● **TASK PROMPT**
Every line of the records below that has the word "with" should be copied.

● **PROVIDED RECORDS**
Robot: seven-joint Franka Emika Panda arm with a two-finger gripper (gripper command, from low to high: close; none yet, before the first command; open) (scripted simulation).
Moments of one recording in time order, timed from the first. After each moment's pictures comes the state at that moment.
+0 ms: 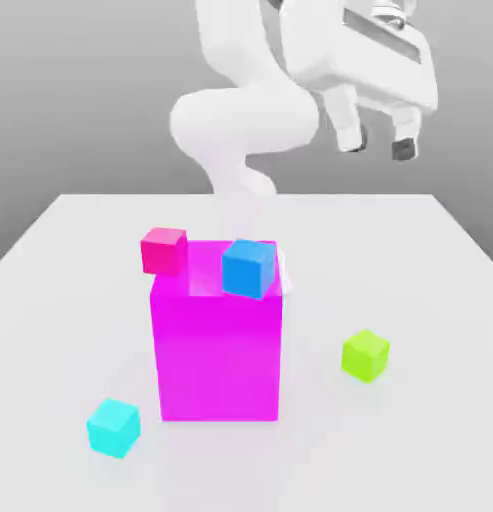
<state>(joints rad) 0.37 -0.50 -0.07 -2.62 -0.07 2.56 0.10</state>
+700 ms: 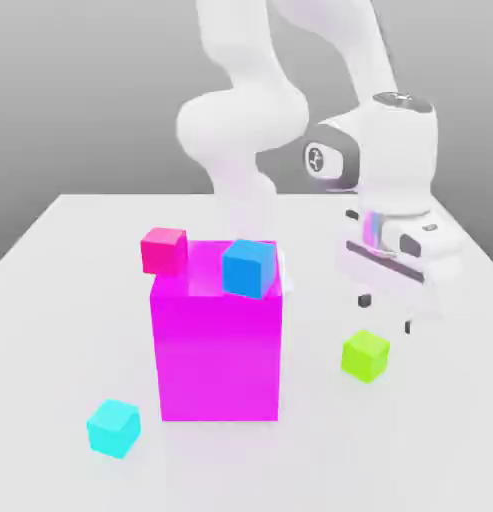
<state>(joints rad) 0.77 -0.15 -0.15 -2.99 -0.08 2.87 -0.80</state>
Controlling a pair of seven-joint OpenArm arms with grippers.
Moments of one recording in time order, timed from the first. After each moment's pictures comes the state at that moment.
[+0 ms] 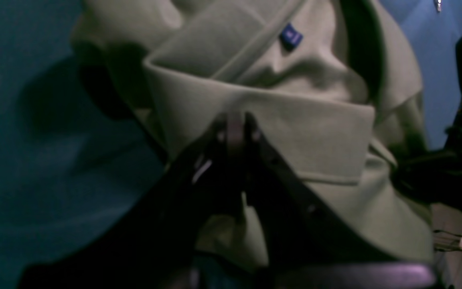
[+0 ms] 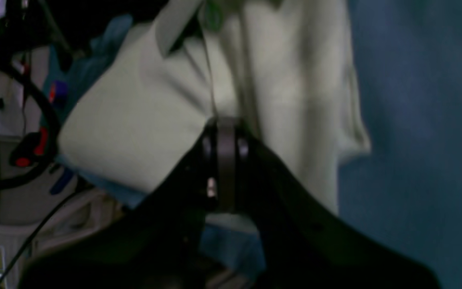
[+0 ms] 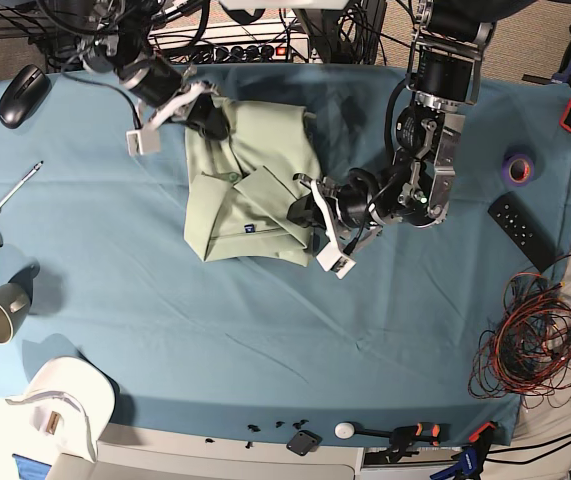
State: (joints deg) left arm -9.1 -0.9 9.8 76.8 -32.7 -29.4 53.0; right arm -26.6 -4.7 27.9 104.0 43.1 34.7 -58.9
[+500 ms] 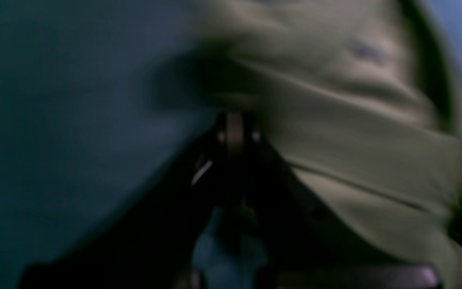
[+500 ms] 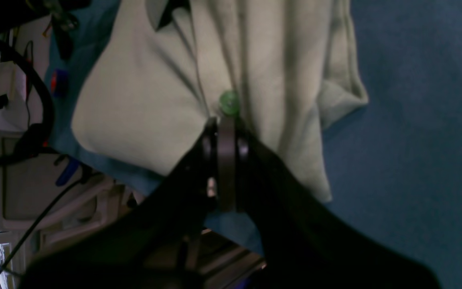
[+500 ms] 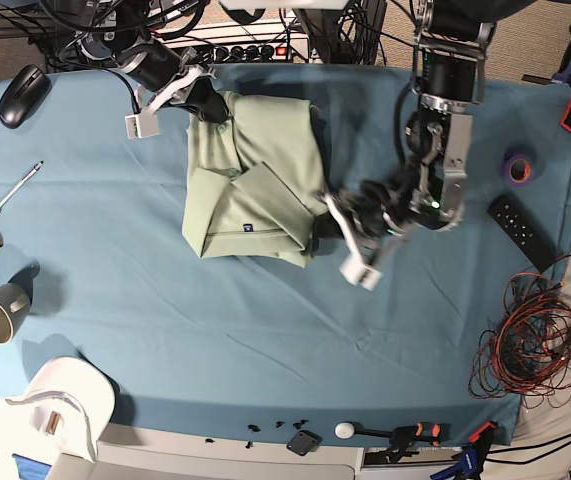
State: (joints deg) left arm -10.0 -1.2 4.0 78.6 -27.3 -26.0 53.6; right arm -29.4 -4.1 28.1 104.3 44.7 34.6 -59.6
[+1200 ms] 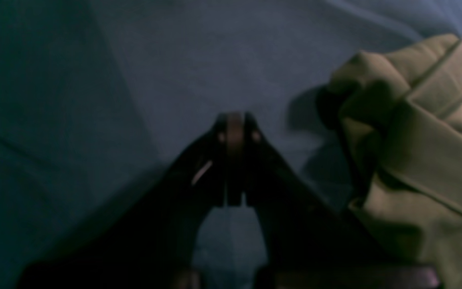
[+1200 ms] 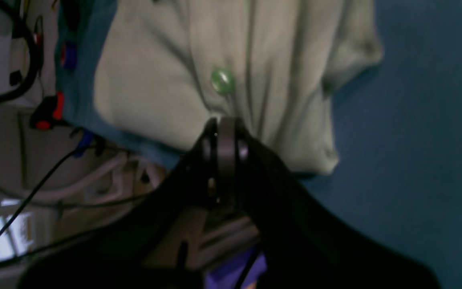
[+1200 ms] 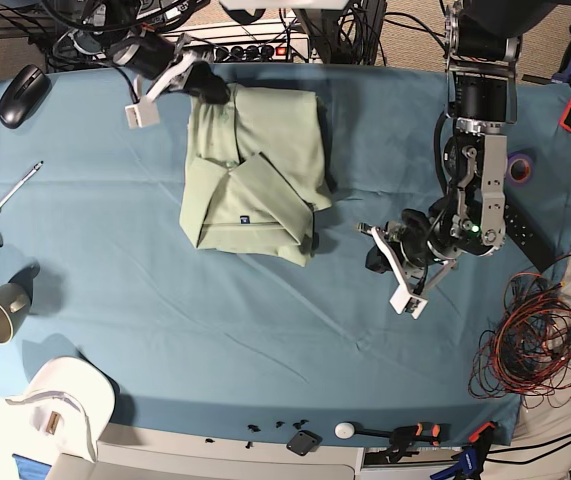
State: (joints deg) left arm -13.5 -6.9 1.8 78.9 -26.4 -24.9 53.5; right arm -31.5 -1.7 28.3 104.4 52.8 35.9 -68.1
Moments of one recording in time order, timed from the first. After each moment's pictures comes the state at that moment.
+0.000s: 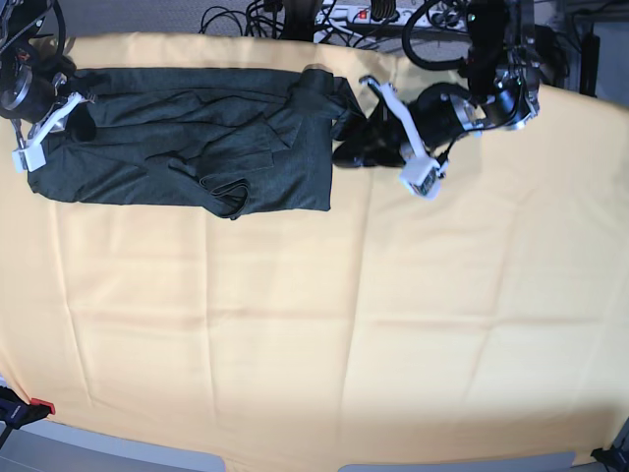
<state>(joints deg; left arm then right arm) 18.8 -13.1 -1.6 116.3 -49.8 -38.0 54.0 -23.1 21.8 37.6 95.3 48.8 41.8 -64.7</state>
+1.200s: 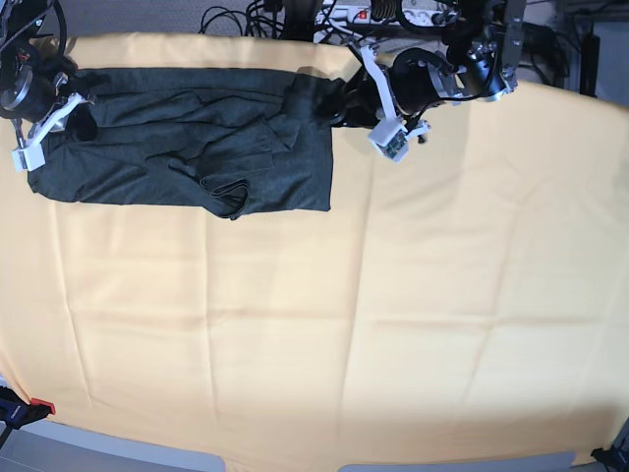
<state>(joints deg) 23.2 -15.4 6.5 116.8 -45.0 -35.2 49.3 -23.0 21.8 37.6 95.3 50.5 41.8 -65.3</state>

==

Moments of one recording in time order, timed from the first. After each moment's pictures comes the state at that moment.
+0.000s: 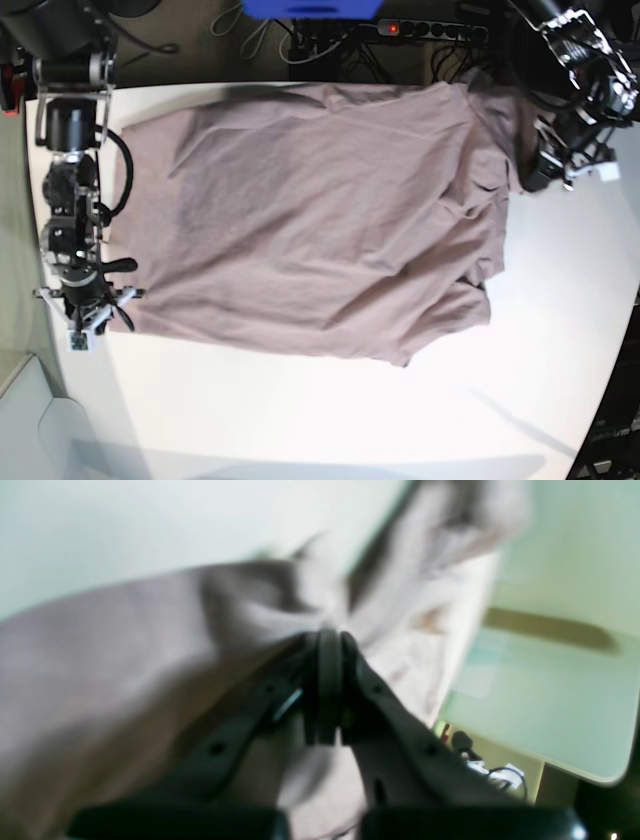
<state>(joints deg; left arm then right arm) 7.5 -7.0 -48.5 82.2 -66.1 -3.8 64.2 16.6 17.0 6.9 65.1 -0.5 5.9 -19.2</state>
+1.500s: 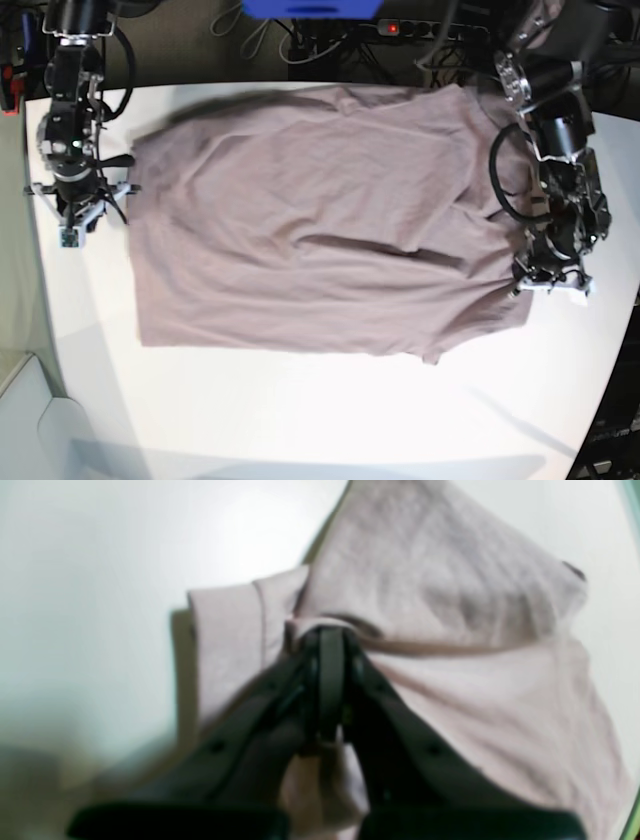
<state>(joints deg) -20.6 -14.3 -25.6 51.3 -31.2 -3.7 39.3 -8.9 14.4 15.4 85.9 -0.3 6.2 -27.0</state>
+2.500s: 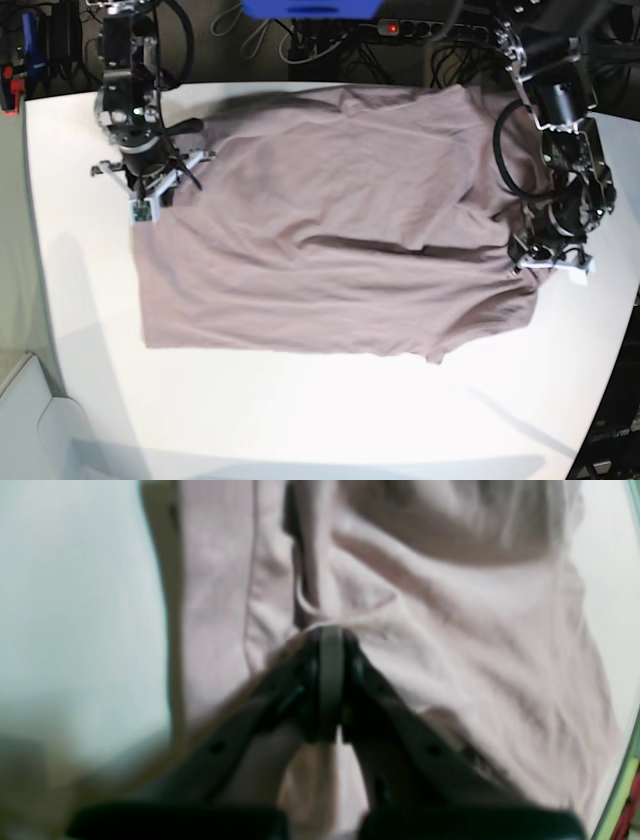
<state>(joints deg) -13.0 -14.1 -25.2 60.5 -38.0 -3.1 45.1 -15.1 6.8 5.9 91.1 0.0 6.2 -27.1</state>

● **SOLUTION FOR THIS TASK**
Robot: seven-joint Franka Emika Panda arm with a two-finger gripper (gripper command, from low to high: close; none yet, before the first command; open) (scripted simulation).
Controlling a pair of seven-joint OpenArm arms with grippers.

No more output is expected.